Use withRuntime to define a component that requires a runtime context. This HOC will automatically inject the runtime context into the component:

// src/App.tsx
import { withRuntime } from "@donverduyn/react-runtime";
import * as AppRuntime from "./App.runtime";
import { pipe } from "effect";
import { Child } from "./components/Child";

export const App = pipe(
  AppView,
  withRuntime(AppRuntime, ({ runtime }) => ({
    store: runtime.use(AppRuntime.Store),
  })),
);

const AppView = () => {
  return (
    <div>
      <h1>Hello World!</h1>
      <Child />
    </div>
  );
};

Using `withUpstream`

Use withUpstream to define dependencies for downstream components.

// src/components/Child.tsx
import { withUpstream, withRuntime } from "@donverduyn/react-runtime";
import * as ChildRuntime from "./Child.runtime";
import * as AppRuntime from "./../App.runtime";

export const Child = pipe(
  ChildView,
  withUpstream(AppRuntime, ({ runtime }) => ({
    store: runtime.use(AppRuntime.Store),
  })),
  withRuntime(ChildRuntime)
);

const ChildView = () => {
  return (
    <div>
      <h2>Hello child!</h2>
    </div>
  );
};

Dependency Injection

Resolve and inject dependencies automatically, using proxy based and lazy instantiation, ensuring that all required runtimes are initialized in the correct order and available through props.

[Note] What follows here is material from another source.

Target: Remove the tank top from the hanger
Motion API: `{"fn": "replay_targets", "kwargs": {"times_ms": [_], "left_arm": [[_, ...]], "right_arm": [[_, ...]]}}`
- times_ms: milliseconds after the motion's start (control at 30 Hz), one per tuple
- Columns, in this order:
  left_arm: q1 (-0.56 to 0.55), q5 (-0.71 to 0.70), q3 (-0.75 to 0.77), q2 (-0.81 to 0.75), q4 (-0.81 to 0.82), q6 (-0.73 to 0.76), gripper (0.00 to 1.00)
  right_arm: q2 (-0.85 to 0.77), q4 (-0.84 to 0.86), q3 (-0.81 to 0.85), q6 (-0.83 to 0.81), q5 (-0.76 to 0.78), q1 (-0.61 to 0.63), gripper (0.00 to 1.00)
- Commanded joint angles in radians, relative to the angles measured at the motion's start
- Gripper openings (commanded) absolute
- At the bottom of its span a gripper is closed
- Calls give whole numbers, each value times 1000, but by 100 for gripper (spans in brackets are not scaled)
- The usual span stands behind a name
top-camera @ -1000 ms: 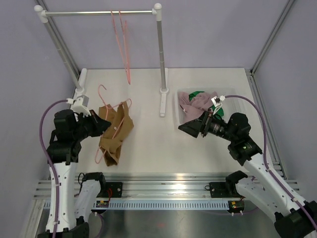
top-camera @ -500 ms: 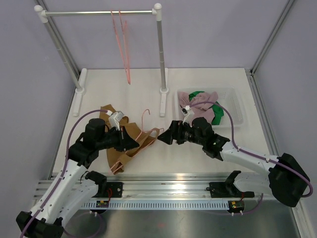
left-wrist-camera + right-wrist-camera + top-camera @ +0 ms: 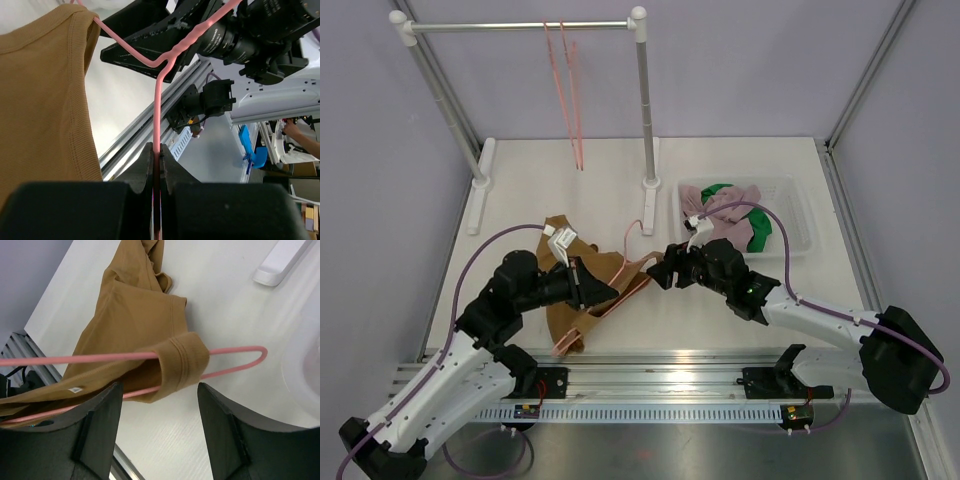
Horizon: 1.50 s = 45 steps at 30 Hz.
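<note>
The tan tank top (image 3: 570, 295) hangs from a pink hanger (image 3: 632, 268) held just above the table's middle. My left gripper (image 3: 608, 291) is shut on the hanger's thin wire (image 3: 157, 100); the top's ribbed cloth (image 3: 45, 100) drapes to its left. My right gripper (image 3: 660, 273) faces it from the right, open. In the right wrist view one tan shoulder strap (image 3: 186, 362) loops over the hanger's arm (image 3: 235, 357), just ahead of the gap between the black fingers (image 3: 100, 425), which do not touch it. The rest of the top (image 3: 135, 315) trails toward the table.
A rail rack (image 3: 520, 25) at the back carries two pink hangers (image 3: 568, 90); its right post (image 3: 645, 110) and white foot (image 3: 280, 262) stand close by. A clear bin (image 3: 790, 190) with pink and green clothes sits at the right. A metal rail (image 3: 660, 385) runs along the front.
My left arm has carried the hanger and top from the left toward the middle. My right arm has swung from the bin to the hanger's strap end, its jaws narrowing.
</note>
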Motion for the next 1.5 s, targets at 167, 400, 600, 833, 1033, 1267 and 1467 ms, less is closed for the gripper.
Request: {"fn": "replay_targets", "kwargs": {"times_ms": [167,400,600,833,1033,1267,1467], "left_arm": [[-5,-43,101,-98,29,-45,0],[-5,-40,113,-118,5,-44,0],[-5,-40,125,-130,-8,-45,0],[-5,-46,165,-158,-47,-38,0],[-5,-63,196,-156,-97,-4,0],[-5,-137,312,-127,-368,174,0],[-5,-54,357,-179,-400,248,0]], "right_arm": [[-20,44,41,-89,41,8,64],[-36,36,119,-113,17,8,59],[-5,33,176,-117,-12,8,59],[53,30,189,-146,127,8,44],[53,30,199,-158,187,10,0],[62,-118,303,-250,394,5,0],[144,-232,411,-284,511,-47,0]]}}
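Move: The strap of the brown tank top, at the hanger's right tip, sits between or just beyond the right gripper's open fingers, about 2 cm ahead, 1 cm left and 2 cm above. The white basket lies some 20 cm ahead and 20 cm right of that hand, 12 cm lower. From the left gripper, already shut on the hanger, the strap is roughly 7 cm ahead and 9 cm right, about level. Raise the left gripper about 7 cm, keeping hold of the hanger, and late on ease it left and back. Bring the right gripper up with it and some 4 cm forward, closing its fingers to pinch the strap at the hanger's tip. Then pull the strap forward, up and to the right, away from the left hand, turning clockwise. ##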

// src/components/Child.tsx
import React from "react";
import { observer } from "mobx-react-lite";
import * as AppRuntime from "../App.runtime";

type Props = {
  store: Map<string, any>;
};

export const Child = pipe(
  ChildView,
  withUpstream(AppRuntime, ({ runtime }) => ({
    store: runtime.use(AppRuntime.Store),
  })),
);

const ChildView: React.FC<Props> = observer(({ store }) => {
  return <div>{store.get("message")}</div>;
});

How It Works

Runtime Definition: Each .runtime.ts file exports a runtime context which is a named export called context and a reference to the component, which is a named export called reference, which are used by withRuntime. We currently assume, a runtime is only used in one component, because it shadows itself in the dependency tree. We might change this in the future.
Upstream Dependencies: Components define their dependencies using withUpstream(SomeRuntime). During testing or storybook, they will inject the upstream runtime context directly into the component.
Dependency Resolution: The HOCs traverse bottom to top, and instantiate top to bottom, and then the order in which hocs are specificed, to resolve the dependency tree and lazily instantiate runtimes as needed.
Component Composition: The HOC composition flattens nested wrappers and returns a component with a single context provider tree. The last HOC in the chain always renders the component, while previous HOCs their wrappers are discarded, relyiing on assigned static properties for the dependency resolution process and a component side channel, which is passed into the first withRuntime or withUpstream hoc.